### How to complete this task:
Using the data below, show every line where the word "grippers" occurs.

====== Given information

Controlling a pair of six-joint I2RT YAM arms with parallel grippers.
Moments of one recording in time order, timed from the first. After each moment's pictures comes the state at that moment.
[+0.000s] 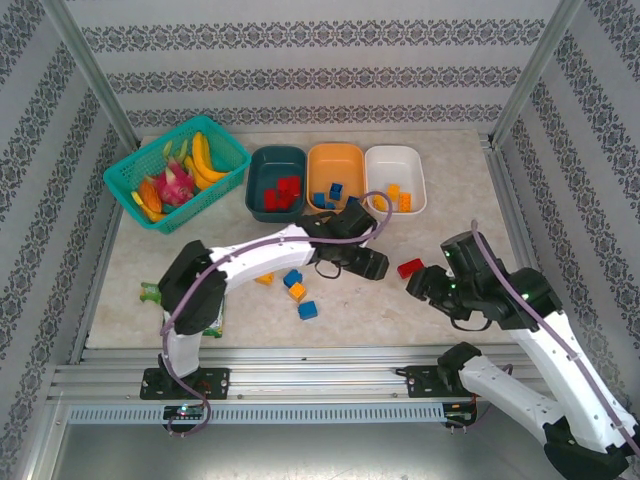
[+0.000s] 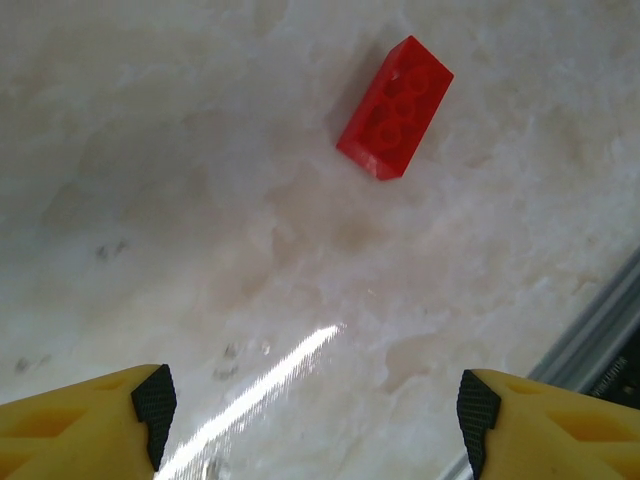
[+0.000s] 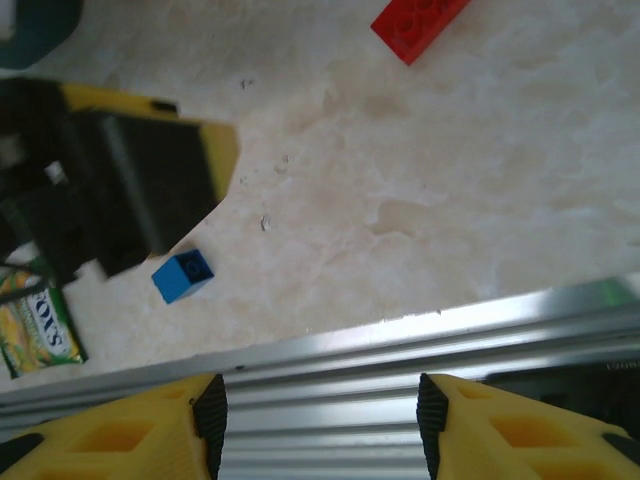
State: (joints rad) left arm -0.91 1.97 1.59 -0.61 0.19 -0.47; right arm 0.51 0.76 1.09 -1.40 -0.10 0.97
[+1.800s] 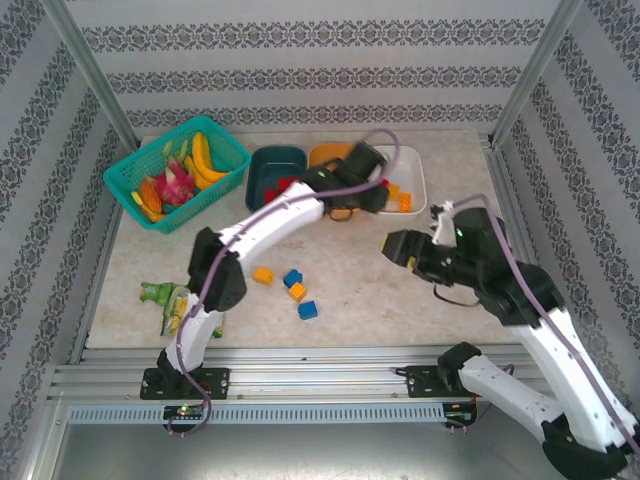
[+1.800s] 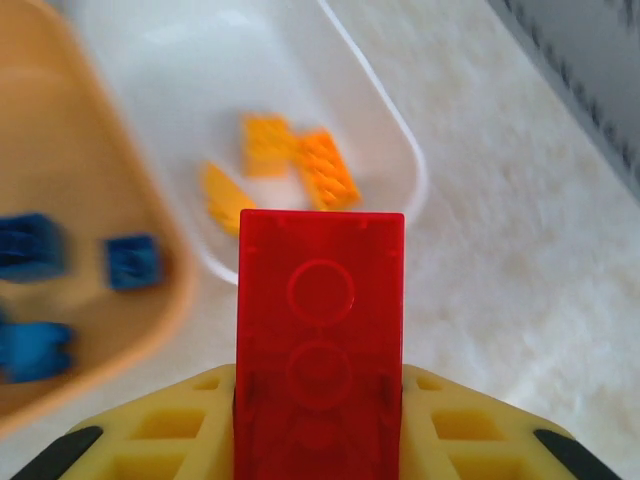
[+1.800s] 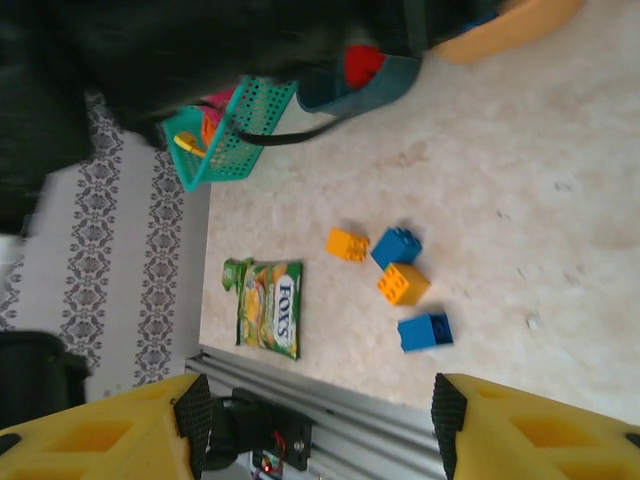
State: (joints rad) left arm -0.75 2.15 2.14 -0.77 -0.01 -0.36; right arm 0.50 0.83 1.13 -0.88 -0.33 0.88
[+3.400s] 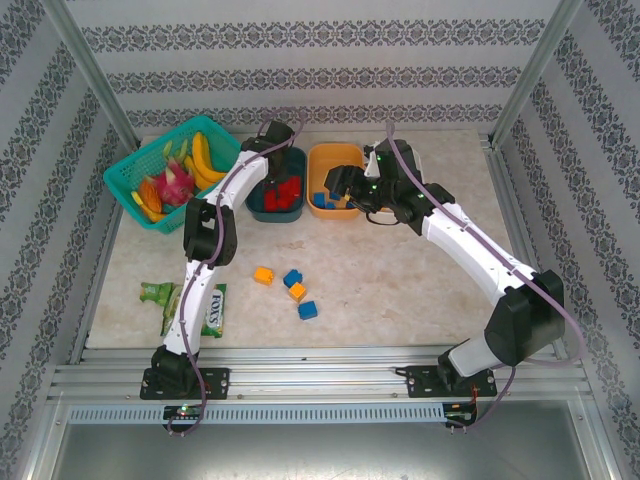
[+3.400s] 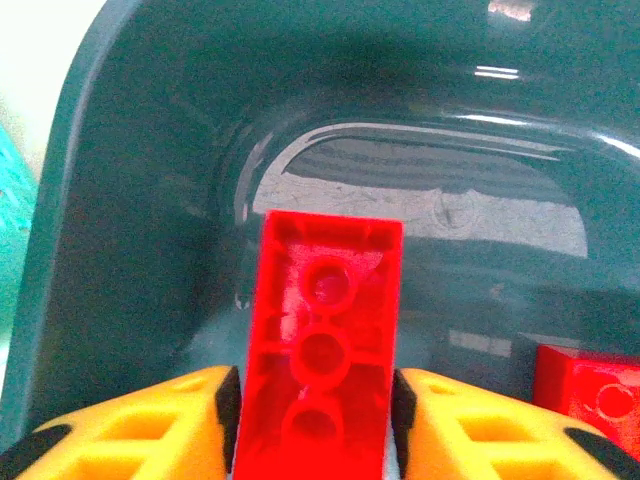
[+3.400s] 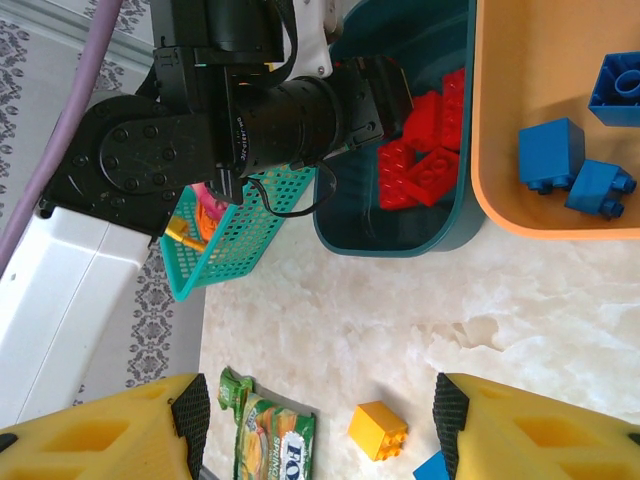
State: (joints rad) left arm -0.29 2.58 2.43 -0.99 -0.29 -0.41; right arm 0.46 1.49 1.30 -0.39 -0.38 0.87
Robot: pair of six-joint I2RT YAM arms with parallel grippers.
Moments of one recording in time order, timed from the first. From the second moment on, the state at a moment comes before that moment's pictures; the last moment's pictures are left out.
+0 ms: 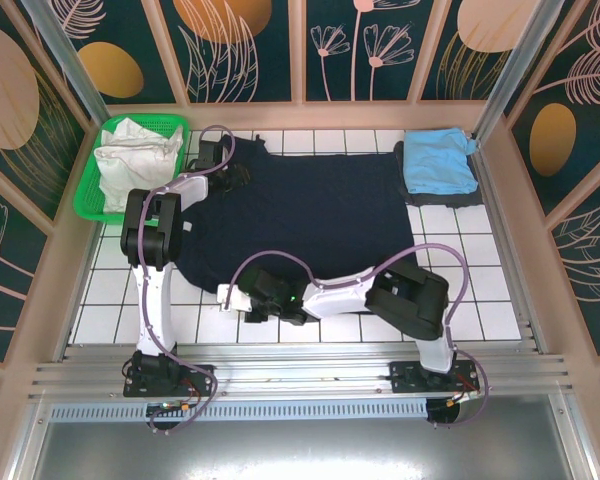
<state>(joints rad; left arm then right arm) -0.15 2.29 1.62 -0.17 0.15 -0.50 1.24 1.86 1.02 0.17 0.07 -0.45</state>
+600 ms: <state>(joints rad) -0.15 2.26 1.58 -0.16 0.15 -0.46 1.10 1.49 0.64 0.35 -0.22 -0.25</state>
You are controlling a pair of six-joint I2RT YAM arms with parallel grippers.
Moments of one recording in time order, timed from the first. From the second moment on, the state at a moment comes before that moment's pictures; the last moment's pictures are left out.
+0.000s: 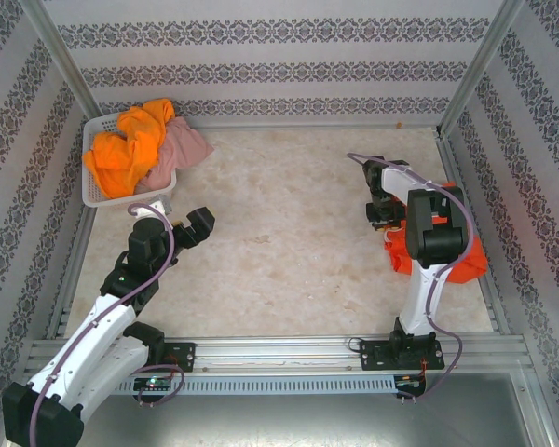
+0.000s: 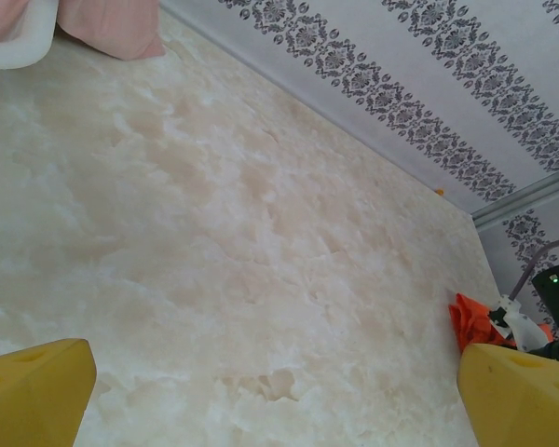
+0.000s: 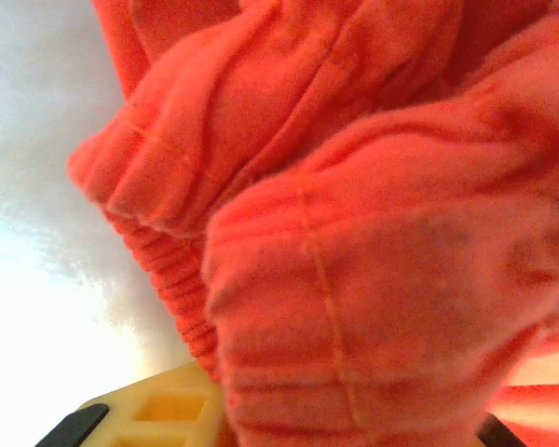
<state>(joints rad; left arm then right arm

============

### Exercise response:
Controlling a pair of six-joint I2RT YAM arms with parallel grippers.
Robot: pair of six-joint I2RT YAM arms with parallel grippers.
You are controlling a pair of six-joint I2RT YAM arms with parallel grippers.

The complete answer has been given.